- Opening Delimiter -

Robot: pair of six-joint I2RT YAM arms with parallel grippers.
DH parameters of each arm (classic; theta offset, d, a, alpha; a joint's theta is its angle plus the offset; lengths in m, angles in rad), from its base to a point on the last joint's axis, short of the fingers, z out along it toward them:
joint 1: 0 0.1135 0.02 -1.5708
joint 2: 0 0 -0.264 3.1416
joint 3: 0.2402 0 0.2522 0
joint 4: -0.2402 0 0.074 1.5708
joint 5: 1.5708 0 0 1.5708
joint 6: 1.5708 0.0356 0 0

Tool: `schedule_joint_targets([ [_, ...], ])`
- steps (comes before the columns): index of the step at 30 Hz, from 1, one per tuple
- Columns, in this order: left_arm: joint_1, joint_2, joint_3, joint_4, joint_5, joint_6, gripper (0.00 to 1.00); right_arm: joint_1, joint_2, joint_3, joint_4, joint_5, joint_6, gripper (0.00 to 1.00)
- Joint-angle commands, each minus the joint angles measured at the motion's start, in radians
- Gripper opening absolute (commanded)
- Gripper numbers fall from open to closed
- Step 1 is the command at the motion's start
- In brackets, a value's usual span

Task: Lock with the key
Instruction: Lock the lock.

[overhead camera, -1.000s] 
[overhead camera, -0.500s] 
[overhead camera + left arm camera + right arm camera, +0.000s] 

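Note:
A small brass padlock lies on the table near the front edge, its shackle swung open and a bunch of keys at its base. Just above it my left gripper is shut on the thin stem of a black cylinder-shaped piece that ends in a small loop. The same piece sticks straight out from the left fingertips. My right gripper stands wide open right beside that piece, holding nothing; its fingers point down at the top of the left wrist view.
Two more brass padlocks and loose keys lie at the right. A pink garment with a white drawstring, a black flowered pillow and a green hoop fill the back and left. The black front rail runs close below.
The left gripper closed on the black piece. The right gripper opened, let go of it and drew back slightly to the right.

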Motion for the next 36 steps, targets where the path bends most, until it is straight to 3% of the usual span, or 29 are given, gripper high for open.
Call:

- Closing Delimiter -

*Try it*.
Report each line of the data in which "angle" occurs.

*Solution to this exercise*.
DH parameters of each arm (classic; theta offset, d, a, alpha; a joint's theta is its angle plus the offset; lengths in m, angles in rad), from its base to a point on the last joint's axis, short of the fingers, z out along it toward them:
- Joint-angle commands, each minus the joint angles measured at the motion's start, in radians

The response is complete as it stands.